Вышли. Берёзовая рощица, совсем обычная, с трех сторон окружала небольшое озеро, за озером - луга. Одному удивились: под берёзами было красно от гигантских подосиновиков. Шляпки с зонтик.
Никудин Ниоткудович выбрал место повыше. Он спешил. Ночь уже заслонила восточный край неба.
- Куда вы так торопитесь? - Ной Соломонович едва поспевал за лесником, и вдруг он вскричал: - Назад! Кобра!
Никудин Ниоткудович отступил. Осмотрелся.
- Да вот же! Вот! - показывал учёный на поднявшуюся змею. - И ещё! Да их много!
Никудин Ниоткудович пощурился-пощурился и сделал шаг… к змеям.
- Ной Соломонович! А ведь это вроде черви дождевые. Вы поглядите.
- Да-с, - сказал учёный, отирая платком пот с лица. - Это действительно… Впрочем… Но очень похоже.
Они поднялись на пригорок.
- Место сухое, надёжное, - бодро сказал Никудин Ниоткудович, но сердце у него тосковало.
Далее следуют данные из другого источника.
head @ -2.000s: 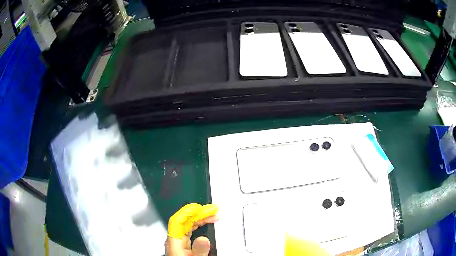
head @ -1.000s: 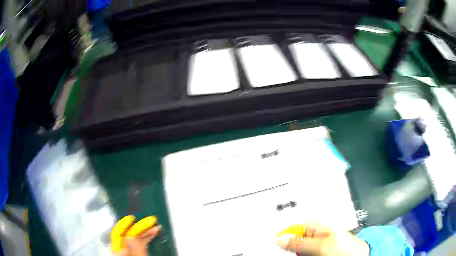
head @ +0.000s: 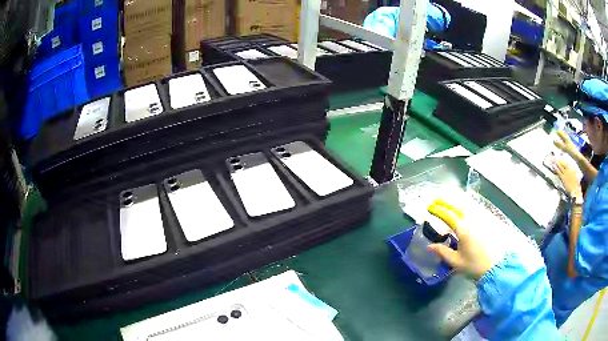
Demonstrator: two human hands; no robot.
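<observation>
My right hand [head: 460, 243], with yellow finger cots, is at the small blue parts bin [head: 430, 276]. Its thumb and fingers are around the dark top of a small whitish bottle [head: 421, 250] standing in the bin. My left hand is not in view. The white pad [head: 267, 316] is cut off by the bottom edge. One phone back cover [head: 200, 326] shows on it by its outline and two dark round holes. The scraper [head: 312, 301] with its blue edge lies at the pad's right corner.
Black foam trays [head: 200, 256] with silver-white covers stand behind the pad, with another stack [head: 187, 130] behind. A metal post [head: 403, 73] rises right of them. Another person [head: 587, 173] works at the far right. Blue crates [head: 57, 86] and cartons [head: 147, 40] stand at the back left.
The view has swung right and up. My right hand has moved from the pad to the bottle in the small blue bin. My left hand has left the picture.
</observation>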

Не боялся лесник ни страшил, ни звериной злобы, иное томило. Может, с двумя хвостами и удобнее, а всё-таки не по-божески. Плакать хотелось, за тех же дождевых червей.
- Ной Соломонович, воду во фляжках побережём, - предложил Никудин Ниоткудович. - Ты сходи на озеро, а я сухостоя нарублю. Костёр на всю ночь нужен. Разошлись, готовые исполнить каждый своё дело, но примчались друг к другу, взмокшие, с пустыми руками.
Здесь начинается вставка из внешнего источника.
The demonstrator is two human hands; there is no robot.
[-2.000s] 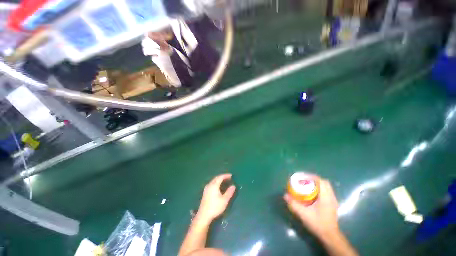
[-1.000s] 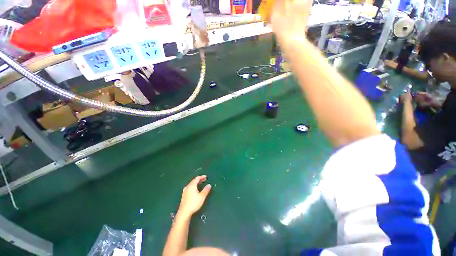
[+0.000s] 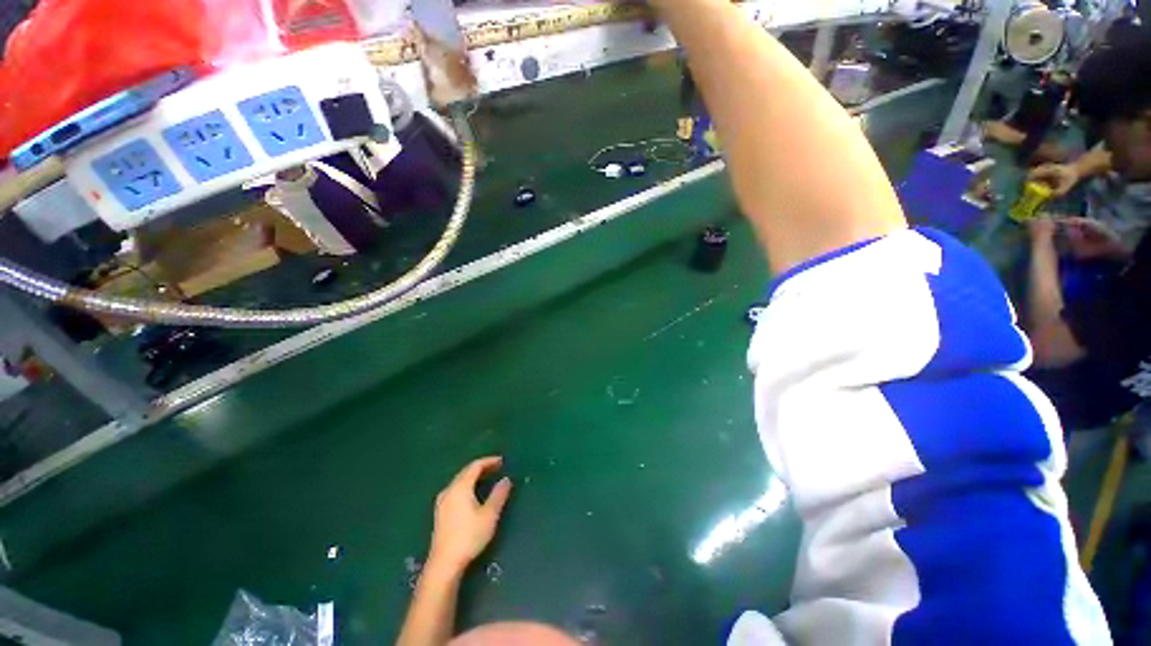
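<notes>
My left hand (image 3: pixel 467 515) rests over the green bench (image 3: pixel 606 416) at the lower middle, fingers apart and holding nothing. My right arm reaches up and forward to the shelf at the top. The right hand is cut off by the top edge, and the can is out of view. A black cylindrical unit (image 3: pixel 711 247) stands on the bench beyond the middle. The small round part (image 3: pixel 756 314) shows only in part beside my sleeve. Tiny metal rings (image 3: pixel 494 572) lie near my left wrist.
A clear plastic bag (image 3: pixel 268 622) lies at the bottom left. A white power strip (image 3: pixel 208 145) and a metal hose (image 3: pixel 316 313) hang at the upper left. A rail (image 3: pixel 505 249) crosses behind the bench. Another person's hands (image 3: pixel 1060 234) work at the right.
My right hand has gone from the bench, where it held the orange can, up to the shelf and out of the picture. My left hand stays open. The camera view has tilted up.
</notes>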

- Они живые! - у Никудина Ниоткудовича на обеих щеках остались дорожки слез.
- Кто?
- Деревья. Я - топором, а они стонать. Вместо коры у них кожа.
- Ноги что-то плохо держат, - сказал Ной Соломонович, садясь на землю. - Вода, знаете ли, тоже… Её нельзя зачерпнуть. Её можно резать, как студень.
СОН ПОД ВЗГЛЯДАМИ
Небо ещё светилось, но тьма на земле уже стояла вровень с лесами.
- Не лучше ли переночевать на деревьях? - предложил Ной Соломонович.
- Я же говорю, у них кожа вместо коры.
Помолчали. Молчал лес, озеро, луг.
- Здесь совершенно нет птиц! - вдруг догадался Ной Соломонович.
- Да ведь и пчёл нет! И бабочек, и комаров!..
Ной Соломонович достал из рюкзака тёплую шапочку.
- Что-то холодно.
- Да уж чайком не погреешься. Ужинать придётся всухомятку.
- Мне не хочется есть.
- Тогда будем спать. Утро вечера мудренее.
- А если?..
- Я сплю чутко, ружьё заряжено. Расстелили брезент, легли…
- А ведь такое, пожалуй, похуже конца света, - сказал Никудин Ниоткудович. - Тому, кто устроил это, - морковку бы вместо носа!
Ной Соломонович повздыхал-повздыхал, но взять под защиту науку не решился. И тогда снова сказал Никудин Ниоткудович:
- Снесёт ли земля человека…
Одинокому голосу пусто, когда на многие вёрсты голос один. И хоть бы шорох, дуновение ветра! Ни светлячка, ни звезды…
Придвинулись друг к другу, от одиночества подальше, от тёмного безмолвия.
- Спать! - сказал Ной Соломонович.
- Спать, - согласился Никудин Ниоткудович.
Они повернулись на бок, и в то же самое мгновение из леса, с озера, с каждой травинки на их брезент, к их телам, в их лица, в их глаза потянулись щупальца мерцающего слабого света.
Ной Соломонович приподнялся и вертел головой, как птица, не понимая, откуда берётся свет, какова его природа. Никудин Ниоткудович отложил ружьё, которое чуть ли не само кинулось ему в руки.
- Вроде бы глаза, - сказал он.
- Глаза у травы?
- Вам лучше знать, вы человек учёный. - Свет не усиливался и не слабел. - Разглядывают.
- И вам не страшно, Никудин Ниоткудович?
- Да ведь не кусают, - вздохнул, зевнул. - Я, пожалуй, спать буду. Намаялся за день с лодкой.